A decadent cheesecake topped with luscious chocolate ganache and fresh strawberries evokes delight in every bite. This Chocolate Covered Strawberry Cheesecake Recipe combines creamy, rich textures and sweet flavors, making it a standout dessert that’s well worth the effort. With a preparation time of around 2 hours and a few hours of chilling, this recipe works beautifully for impressing guests or indulging in a sweet treat at home.
This recipe is perfect for any occasion, whether it’s a birthday celebration, a romantic dinner, or a holiday gathering. You can prepare it in advance, as it tastes even better after chilling overnight, allowing the flavors to meld beautifully.
Why You’ll Love This Recipe
- The graham cracker crust offers a delightful crunch.
- The creamy cheesecake filling melts in your mouth.
- The glossy chocolate ganache adds an indulgent finish.
- Fresh strawberries lend a burst of flavor and color.
What You’ll Need
Here’s what to gather for this delightful cheesecake.
For the crust
- 1 1/2 cups graham cracker crumbs (or chocolate wafer cookies, for extra chocolate flavor)
- 1/4 cup granulated sugar
- 1/2 cup unsalted butter, melted
For the cheesecake filling
- 3 (8 oz) packages cream cheese, softened
- 1 cup granulated sugar
- 1 tsp vanilla extract
- 3 large eggs
- 1/2 cup sour cream
- 1/4 cup heavy cream
For the chocolate ganache
- 1 cup heavy cream
- 1 cup semi-sweet chocolate chips
For the strawberry topping
- 1 lb fresh strawberries, hulled and sliced
- 1/4 cup strawberry jam or preserves (optional, for extra shine)

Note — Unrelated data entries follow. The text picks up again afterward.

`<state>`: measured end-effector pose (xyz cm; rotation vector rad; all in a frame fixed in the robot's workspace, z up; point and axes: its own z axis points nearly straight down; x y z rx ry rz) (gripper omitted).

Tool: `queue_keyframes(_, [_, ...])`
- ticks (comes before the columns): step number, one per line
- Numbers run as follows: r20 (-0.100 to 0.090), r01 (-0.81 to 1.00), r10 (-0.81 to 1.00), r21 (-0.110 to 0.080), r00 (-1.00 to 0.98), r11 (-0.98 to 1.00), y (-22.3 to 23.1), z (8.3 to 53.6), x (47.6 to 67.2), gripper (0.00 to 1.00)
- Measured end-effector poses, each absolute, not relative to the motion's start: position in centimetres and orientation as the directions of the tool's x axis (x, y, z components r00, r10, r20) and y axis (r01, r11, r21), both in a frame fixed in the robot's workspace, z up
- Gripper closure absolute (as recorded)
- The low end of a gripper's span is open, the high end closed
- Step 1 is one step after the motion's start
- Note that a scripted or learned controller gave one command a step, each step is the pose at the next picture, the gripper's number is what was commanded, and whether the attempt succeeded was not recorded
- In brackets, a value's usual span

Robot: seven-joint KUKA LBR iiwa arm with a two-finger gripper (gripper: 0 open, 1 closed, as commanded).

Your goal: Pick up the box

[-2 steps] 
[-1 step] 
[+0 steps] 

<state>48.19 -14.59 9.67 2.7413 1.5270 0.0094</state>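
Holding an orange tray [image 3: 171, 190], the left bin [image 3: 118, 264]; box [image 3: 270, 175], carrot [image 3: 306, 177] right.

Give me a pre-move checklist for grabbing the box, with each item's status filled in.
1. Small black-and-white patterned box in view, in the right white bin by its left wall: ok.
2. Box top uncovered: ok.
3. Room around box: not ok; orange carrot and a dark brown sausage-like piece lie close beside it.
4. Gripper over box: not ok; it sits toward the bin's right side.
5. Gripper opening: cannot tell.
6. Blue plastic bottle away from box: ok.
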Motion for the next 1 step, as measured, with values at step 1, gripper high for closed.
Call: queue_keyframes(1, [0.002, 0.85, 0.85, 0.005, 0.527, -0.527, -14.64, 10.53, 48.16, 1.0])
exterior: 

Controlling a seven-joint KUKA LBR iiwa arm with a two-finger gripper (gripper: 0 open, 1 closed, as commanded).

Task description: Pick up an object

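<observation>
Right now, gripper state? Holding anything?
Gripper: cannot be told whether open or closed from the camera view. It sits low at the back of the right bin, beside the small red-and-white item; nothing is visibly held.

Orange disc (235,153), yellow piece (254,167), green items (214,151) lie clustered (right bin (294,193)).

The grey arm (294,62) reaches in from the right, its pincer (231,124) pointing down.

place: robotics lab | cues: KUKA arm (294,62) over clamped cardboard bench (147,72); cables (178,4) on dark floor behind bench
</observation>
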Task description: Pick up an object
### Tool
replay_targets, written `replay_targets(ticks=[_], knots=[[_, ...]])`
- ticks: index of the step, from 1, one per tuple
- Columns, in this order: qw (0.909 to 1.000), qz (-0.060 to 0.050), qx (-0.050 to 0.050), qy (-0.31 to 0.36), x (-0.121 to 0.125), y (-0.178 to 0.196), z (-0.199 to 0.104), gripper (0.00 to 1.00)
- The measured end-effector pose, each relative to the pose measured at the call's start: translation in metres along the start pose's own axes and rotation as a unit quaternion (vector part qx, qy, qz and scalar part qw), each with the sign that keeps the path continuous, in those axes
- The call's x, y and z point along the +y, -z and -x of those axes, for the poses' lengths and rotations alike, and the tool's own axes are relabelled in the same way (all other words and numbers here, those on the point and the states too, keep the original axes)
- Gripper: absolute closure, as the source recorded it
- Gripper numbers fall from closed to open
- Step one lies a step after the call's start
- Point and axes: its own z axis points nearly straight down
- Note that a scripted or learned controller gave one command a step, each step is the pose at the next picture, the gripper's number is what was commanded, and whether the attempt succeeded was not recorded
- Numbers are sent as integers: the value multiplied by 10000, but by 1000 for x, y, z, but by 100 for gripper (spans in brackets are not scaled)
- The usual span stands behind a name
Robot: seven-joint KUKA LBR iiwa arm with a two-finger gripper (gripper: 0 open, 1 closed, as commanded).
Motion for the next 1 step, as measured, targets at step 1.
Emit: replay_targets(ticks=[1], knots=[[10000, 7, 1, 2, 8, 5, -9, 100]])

Use chocolate wafer cookies for added flavor.
Substitutions & Swaps
- Use gluten-free graham crackers for a gluten-free option.
- Substitute cream cheese with vegan cream cheese for a dairy-free version.
- Replace heavy cream with coconut cream for a lighter alternative.
- Use frozen strawberries if fresh ones are unavailable.
How to Make It
Start creating your masterpiece by following these steps.
Preheat
Preheat your oven to 325°F (163°C).
Mix the crust
In a medium bowl, combine the graham cracker crumbs and granulated sugar. Add the melted butter and stir until the mixture is evenly combined.
Press the crust
Press the mixture into the bottom of a 9-inch springform pan to form an even crust. Use the back of a spoon to press it down firmly.
Bake the crust
Bake for 10 minutes, then remove from the oven and set aside to cool.
Beat the filling
In a large mixing bowl, beat the softened cream cheese and sugar with an electric mixer until smooth and creamy.
Add vanilla and eggs
Add the vanilla extract and mix until combined. Then, add the eggs one at a time, mixing well after each addition. Be sure not to over-mix.
Add creams
Add the sour cream and heavy cream and mix until smooth.
Combine batter
Pour the cheesecake batter over the cooled crust in the springform pan.
Bake cheesecake
Place the cheesecake in the oven and bake for 55-60 minutes or until the edges are set and the center is slightly jiggly.
Turn off oven
Turn off the oven and leave the cheesecake in the oven for another hour to cool gradually.
Cool and refrigerate
Once cooled, remove the cheesecake from the oven and let it cool completely at room temperature. Then refrigerate for at least 4 hours (or overnight) to firm up.
Prepare ganache
In a small saucepan, heat the heavy cream over medium heat until it begins to simmer. Remove from the heat and pour over the chocolate chips in a heatproof bowl. Let it sit for a minute, then stir until smooth and glossy.
Cool ganache
Let the ganache cool to room temperature. Once it has thickened slightly, pour it over the chilled cheesecake, spreading it evenly with a spatula. Refrigerate again for 30 minutes for the ganache to set.
Slice strawberries
Slice the strawberries and set aside.
Optional shine
(Optional) If you want a glossy finish on the strawberries, heat the strawberry jam in a small saucepan until it becomes liquid and then brush the jam over the sliced strawberries.
Arrange strawberries
Once the ganache has set, arrange the sliced strawberries on top of the cheesecake in a circular pattern or in any design you prefer.
How to Store It
Fridge: Store for up to 5 days in an airtight container.
Freezer: No, it won’t maintain its texture.
Reheat: Not recommended; serve chilled.
Tips for Best Results
- Ensure your cream cheese is softened to avoid lumps.
- Don’t skip the cooling step in the oven to prevent cracking.
- Use fresh strawberries for a vibrant flavor and presentation.
- Allow the cheesecake to chill overnight for the best texture.
Serving Suggestions
- Pair with a dollop of whipped cream for added indulgence.
- Serve alongside a scoop of vanilla ice cream for a delightful contrast.
- Enjoy with a cup of coffee or dessert wine to enhance the experience.